Notice that these examples depict types of data rather than instances of data. The first example describes an order process, not the specific orders placed by a customer. Similarly, an information model for a database application describes tables, keys, constraints, and stored procedures, but not the actual data that these elements store and manipulate. In the same way, the information model for the bookseller application describes the concept of a book, but not data about individual books. As you can see, information models articulate things that are always two steps removed from end user instance data." More Microsoft MSDN.
Entities, Acts, Roles, and Participations explanation
When viewing the model, you will notice up to four different colors of boxes in the various diagrams. If you cannot see a diagram when you click on a domain, look for the bar labeled "Diagrams" and click on the item in purple below it. When inside the domain diagrams, the main color scheme is evident. Green boxes represent entities. An entity can be a device, an insurance company, a hospital or even a prescription drug. Yellow boxes represent a role someone is playing, such as patient, doctor or nurse. Red boxes represent an act, such as an observation, requesting a lab test, or giving a flu shot. Blue boxes mean that an entity is participating in an act.
Notes on Usage of FHIM – Q&A
Q. What modeling tools do you use?
A. We use Rational Software Architect which sits on top of the Eclipse Modeling Framework (EMF). For a tutorial on the EMF see this EMF Tutorial article by Lars Vogel. You can use any Eclipse based tool. The FHIM model is hosted on an Open Health Tools private CollabNet site.
Q. What is the value in general in the FHIM?
A. The value in the FHIM is not just the model and its many healthcare domains, but the tooling and terminology which comes with it. It is a single source of semantics, both structure and terminology, for purposes of interoperability. For system A to talk to system B, the FHIM is a common model to map into and out of.
Q. Can I sit in on a FHIM project meeting?

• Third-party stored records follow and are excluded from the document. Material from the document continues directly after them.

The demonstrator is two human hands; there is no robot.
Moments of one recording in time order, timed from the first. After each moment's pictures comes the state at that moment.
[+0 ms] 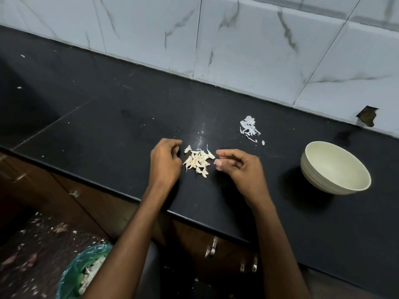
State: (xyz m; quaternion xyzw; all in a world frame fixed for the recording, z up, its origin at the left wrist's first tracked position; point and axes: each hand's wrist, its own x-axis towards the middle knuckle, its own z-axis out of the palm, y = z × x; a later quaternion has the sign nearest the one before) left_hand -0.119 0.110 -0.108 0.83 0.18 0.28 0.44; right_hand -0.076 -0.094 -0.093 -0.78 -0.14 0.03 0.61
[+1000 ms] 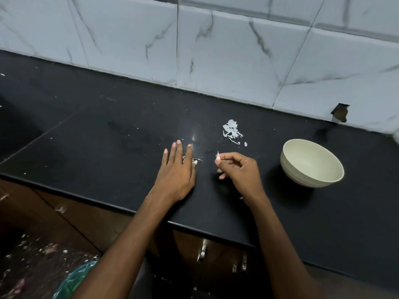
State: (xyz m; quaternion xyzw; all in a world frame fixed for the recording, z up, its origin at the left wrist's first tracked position) left_hand -0.112 0.069 -0.112 0.98 0.01 0.08 0.16; right_hand -0.067 -0.125 -0.097 -0.74 -0.11 0.01 0.66
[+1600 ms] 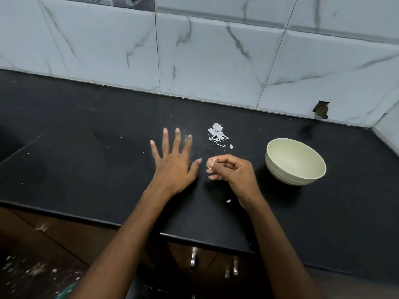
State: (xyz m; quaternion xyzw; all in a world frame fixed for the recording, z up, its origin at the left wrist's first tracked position) left_hand -0.075 0.047 -0.097 0.98 -0.01 0.16 0.13; right_hand -0.066 -0.147 -0.092 -0.66 -0.12 0.04 0.74
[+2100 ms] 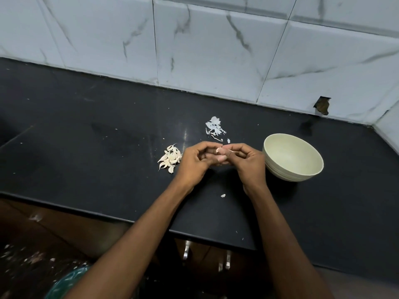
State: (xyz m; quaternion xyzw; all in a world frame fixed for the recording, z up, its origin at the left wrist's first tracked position) left_hand -0.067 -0.020 -0.098 0.62 -0.06 0.08 0.78; right_hand -0.040 -0.174 -0.095 -0.66 -0.10 -0.05 0.75
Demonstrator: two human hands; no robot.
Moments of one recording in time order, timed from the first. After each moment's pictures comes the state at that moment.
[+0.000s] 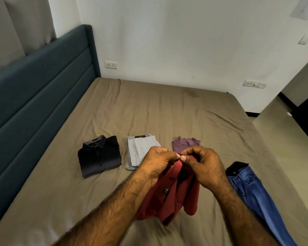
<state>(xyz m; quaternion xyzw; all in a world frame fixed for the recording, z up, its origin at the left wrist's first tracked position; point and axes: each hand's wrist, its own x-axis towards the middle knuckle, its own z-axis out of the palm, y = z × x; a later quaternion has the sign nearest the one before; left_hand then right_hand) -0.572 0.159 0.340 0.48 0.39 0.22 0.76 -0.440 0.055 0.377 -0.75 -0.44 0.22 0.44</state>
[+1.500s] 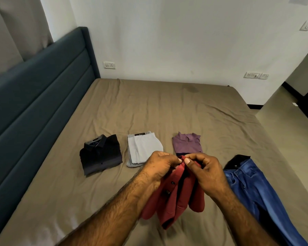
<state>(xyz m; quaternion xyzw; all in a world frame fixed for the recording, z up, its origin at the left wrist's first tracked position) -0.554 0.120 0.339 0.48 0.42 0.17 0.75 -0.426 0.004 0.353 -0.70 -0.42 0.27 0.51</state>
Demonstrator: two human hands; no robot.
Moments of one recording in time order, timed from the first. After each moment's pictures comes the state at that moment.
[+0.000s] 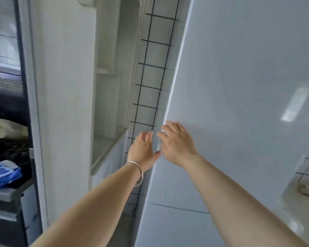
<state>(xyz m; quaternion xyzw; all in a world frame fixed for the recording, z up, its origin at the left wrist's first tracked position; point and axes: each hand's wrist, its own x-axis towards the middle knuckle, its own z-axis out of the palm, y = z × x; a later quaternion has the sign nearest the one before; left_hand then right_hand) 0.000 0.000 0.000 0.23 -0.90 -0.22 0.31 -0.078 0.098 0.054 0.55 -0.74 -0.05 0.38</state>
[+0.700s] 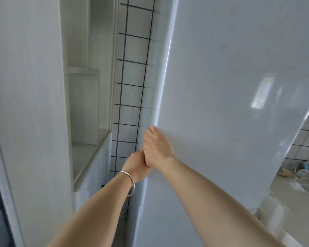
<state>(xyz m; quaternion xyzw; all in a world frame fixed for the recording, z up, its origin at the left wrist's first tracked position) -0.032 -0.016 -0.014 0.18 -0.92 -0.29 0.20 -0.079 0.052 0.040 0.49 -0.72 -0.31 0.39</state>
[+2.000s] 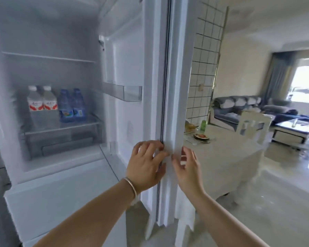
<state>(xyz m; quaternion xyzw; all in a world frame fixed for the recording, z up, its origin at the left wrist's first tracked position) 0.016 0.528 -0.016 -0.29 -0.81 -0.07 0.51 0.019 0.676 -0.025 0.09 -0.81 0.50 0.31</state>
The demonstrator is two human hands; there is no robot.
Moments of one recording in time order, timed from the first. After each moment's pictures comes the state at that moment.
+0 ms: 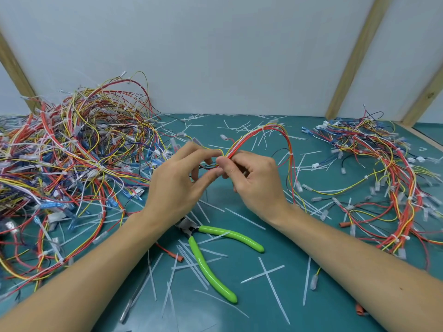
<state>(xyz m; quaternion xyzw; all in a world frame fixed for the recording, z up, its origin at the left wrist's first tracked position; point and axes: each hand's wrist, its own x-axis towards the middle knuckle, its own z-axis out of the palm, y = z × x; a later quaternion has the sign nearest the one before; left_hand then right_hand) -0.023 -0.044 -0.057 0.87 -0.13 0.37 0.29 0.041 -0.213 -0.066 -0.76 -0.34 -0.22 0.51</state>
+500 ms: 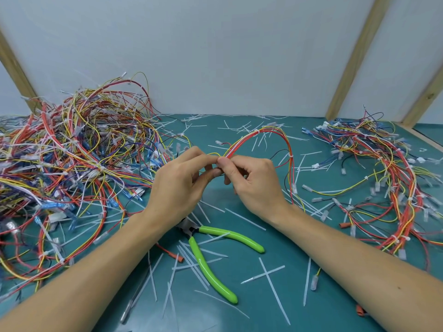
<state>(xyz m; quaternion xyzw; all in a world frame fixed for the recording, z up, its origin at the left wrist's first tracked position) -0.024 -0.046 -0.056 0.89 -0.14 0.36 0.26 0.042 -0.213 -0.069 -0.79 -0.33 -0.18 0.49</state>
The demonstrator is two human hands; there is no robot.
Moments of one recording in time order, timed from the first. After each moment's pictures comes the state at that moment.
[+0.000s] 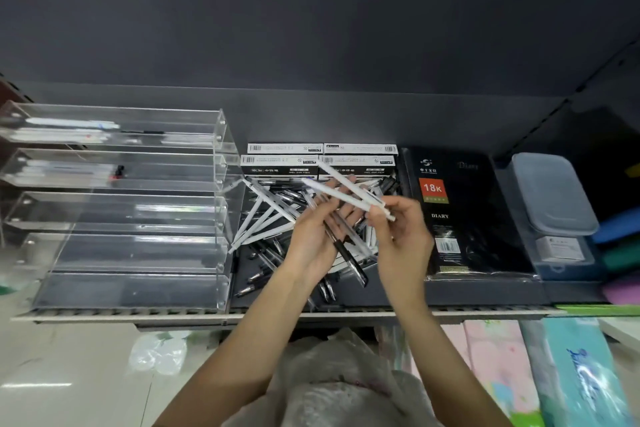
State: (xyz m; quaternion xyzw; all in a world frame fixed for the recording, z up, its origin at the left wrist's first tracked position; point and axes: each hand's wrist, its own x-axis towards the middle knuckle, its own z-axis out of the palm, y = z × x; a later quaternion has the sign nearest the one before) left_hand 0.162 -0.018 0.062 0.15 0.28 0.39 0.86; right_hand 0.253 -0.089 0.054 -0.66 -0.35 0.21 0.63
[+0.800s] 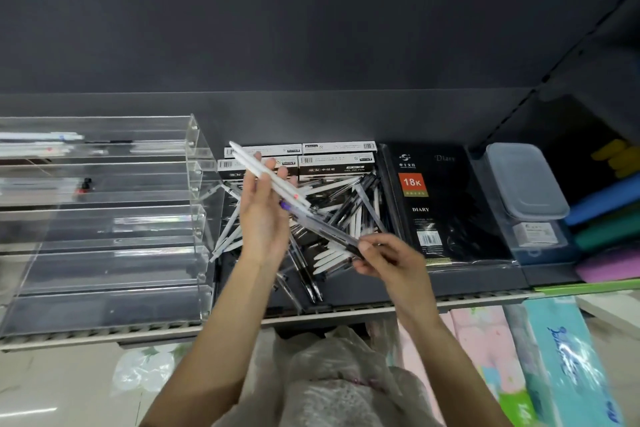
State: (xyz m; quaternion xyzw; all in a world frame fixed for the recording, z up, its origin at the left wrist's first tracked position) left_hand 0.146 0.015 0.060 0.18 0.29 0.53 0.78; right_hand 0.267 -0.127 0.058 -0.65 -0.21 0.44 0.58
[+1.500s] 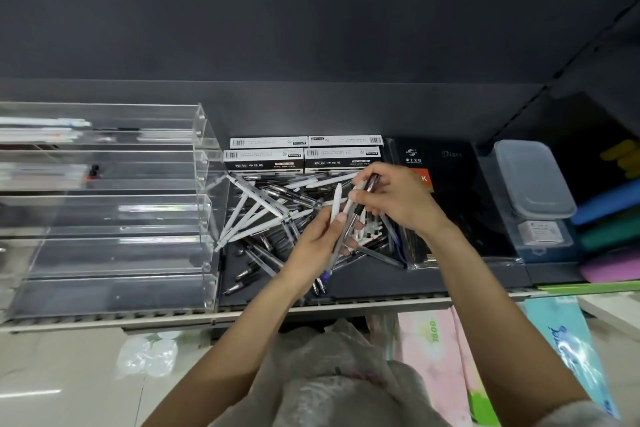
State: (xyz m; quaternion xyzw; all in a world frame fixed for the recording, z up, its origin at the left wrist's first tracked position) left_hand 0.156 -0.040 0.041 0.52 0.37 0.25 0.73; right_hand 0.317 -0.049 0.090 -0.71 -0.49 0.36 0.34
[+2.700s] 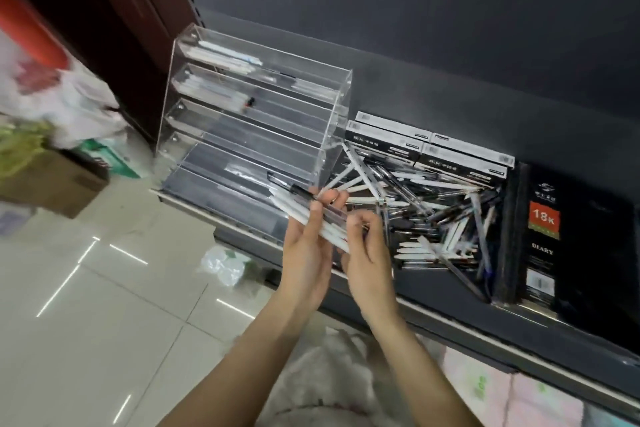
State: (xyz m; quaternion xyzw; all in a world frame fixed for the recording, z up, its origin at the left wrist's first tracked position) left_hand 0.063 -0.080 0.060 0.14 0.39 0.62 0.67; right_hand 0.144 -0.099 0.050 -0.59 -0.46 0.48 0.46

A. Yes, there are two weekly meetings. The terminology virtual meeting is on Wednesday. The Friday FHIM virtual meeting concentrates on a particular domain with subject matter experts for that domain.
Q. How does the FHIM create an implementation guide?

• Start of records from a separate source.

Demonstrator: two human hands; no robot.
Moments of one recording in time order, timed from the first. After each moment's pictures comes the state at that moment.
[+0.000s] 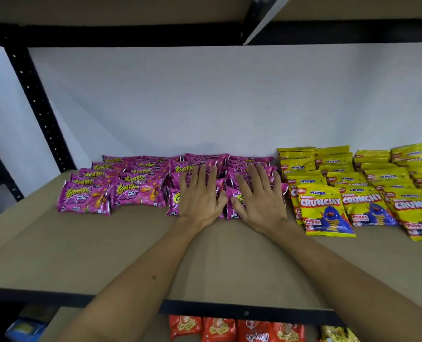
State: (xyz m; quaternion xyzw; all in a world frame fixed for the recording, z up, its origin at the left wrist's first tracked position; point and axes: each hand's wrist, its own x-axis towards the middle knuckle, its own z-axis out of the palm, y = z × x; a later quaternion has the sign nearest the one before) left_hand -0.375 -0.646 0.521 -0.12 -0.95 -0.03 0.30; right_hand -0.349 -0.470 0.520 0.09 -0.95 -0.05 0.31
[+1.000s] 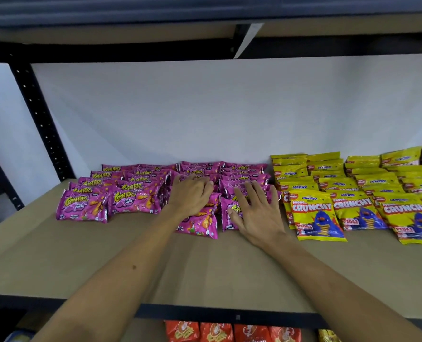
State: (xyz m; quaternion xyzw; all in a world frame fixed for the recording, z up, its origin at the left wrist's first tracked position) left_hand -0.376 -0.667 0.548 -0.19 -0.96 -0.07 0.19; right_hand -0.311 -0.466 0.510 0.10 -0.95 -0.03 0.29
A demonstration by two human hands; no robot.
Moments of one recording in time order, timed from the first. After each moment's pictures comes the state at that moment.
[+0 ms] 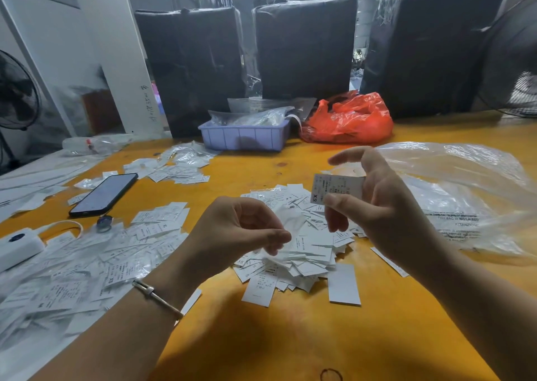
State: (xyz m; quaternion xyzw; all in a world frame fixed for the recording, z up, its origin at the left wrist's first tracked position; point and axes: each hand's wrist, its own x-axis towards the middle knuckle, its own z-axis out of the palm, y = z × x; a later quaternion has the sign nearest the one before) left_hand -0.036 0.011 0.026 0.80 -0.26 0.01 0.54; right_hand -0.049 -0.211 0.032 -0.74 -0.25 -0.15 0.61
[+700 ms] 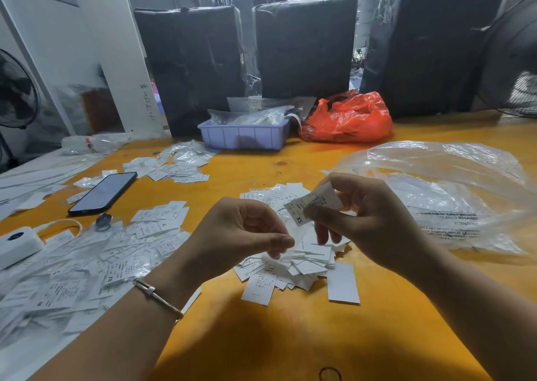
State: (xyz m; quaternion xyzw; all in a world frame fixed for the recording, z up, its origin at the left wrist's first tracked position) left_hand -0.036 0.009 0.024 0.79 -0.30 -0.01 0.53; right_hand -0.048 -0.204 0.029 -0.78 -0.31 -0.15 0.52
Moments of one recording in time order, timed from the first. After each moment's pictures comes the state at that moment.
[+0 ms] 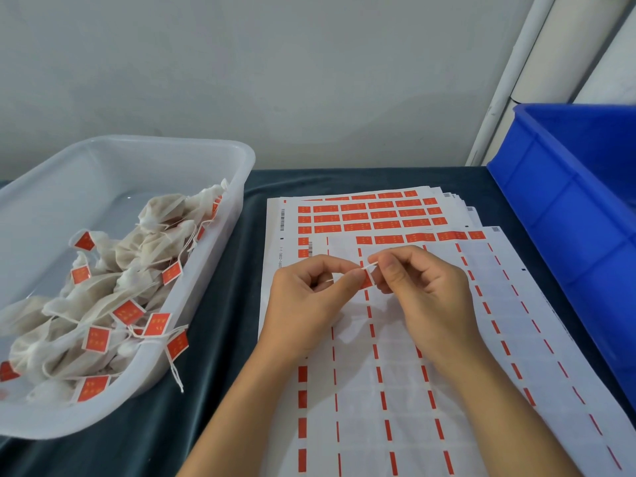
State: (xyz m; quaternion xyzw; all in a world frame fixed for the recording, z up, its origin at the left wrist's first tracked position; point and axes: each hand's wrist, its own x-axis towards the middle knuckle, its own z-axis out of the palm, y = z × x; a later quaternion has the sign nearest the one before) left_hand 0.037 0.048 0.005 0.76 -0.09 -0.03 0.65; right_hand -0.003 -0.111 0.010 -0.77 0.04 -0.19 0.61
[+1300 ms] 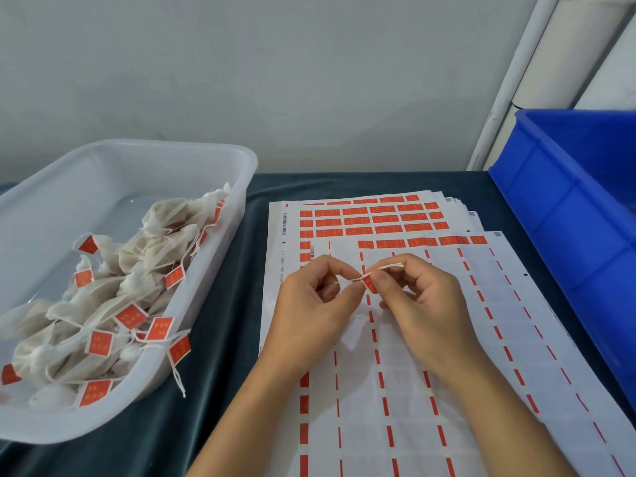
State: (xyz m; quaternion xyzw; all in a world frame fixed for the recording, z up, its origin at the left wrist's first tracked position) left_hand 0.035 0.047 0.005 0.79 -0.10 -0.03 0.60; right_hand 0.002 -0.112 0.002 -0.81 0.03 -0.16 0.56
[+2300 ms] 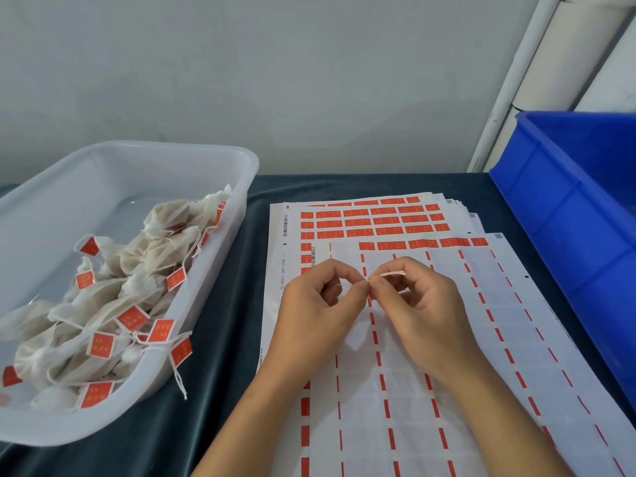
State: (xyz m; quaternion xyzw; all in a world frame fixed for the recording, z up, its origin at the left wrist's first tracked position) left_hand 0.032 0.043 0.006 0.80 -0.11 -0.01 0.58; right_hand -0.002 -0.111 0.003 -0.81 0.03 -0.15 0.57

A. First you create a separate use case model, for instance to send an order from one system to another. You pick the data elements you need from the FHIM. Then Model Driven Health Tools is used to create an implementation guide for FHIR, a CDA, a NIEM or whatever is the desired format or platform.
- Side Bar:
- Abbreviations and definitions of commonly used terms in FHIM
- CIM= A Computationally Independent Model, a model which is not geared to any specific operating system or computer language.

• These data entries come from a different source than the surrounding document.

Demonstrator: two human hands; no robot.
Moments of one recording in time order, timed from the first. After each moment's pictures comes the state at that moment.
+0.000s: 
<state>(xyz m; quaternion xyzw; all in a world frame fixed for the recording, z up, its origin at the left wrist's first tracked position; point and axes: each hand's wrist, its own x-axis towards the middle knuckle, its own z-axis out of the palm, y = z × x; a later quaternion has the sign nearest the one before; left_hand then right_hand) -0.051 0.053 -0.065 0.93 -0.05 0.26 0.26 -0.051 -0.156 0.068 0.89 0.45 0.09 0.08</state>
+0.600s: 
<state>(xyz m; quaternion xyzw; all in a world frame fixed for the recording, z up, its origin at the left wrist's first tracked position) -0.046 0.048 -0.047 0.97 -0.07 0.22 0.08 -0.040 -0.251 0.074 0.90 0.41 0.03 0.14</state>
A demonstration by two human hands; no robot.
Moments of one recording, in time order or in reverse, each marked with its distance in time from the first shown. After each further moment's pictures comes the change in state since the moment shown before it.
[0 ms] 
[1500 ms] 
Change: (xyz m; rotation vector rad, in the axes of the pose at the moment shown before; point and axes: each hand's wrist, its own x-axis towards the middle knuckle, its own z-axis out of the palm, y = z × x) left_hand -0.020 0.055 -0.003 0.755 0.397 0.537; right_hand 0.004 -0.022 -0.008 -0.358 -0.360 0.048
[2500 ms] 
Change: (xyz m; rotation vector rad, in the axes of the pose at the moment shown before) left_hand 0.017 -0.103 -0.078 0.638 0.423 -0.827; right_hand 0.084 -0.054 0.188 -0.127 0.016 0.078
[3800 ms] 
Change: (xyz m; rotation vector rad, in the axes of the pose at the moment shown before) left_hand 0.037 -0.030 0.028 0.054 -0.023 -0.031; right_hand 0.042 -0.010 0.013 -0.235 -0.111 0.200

- FEA = Federal Enterprise Architecture
- FSAM = Federal Segment Architecture Methodology
- FHA= the Federal Health Architecture
- MDA = Model Driven Architecture
UML = Unified Modeling Language - a notation used to describe the information in a system. This language can be automatically generated from the model diagrams! So the models can in a sense speak to us. They can definitely speak to a computer as they can generate many items of value.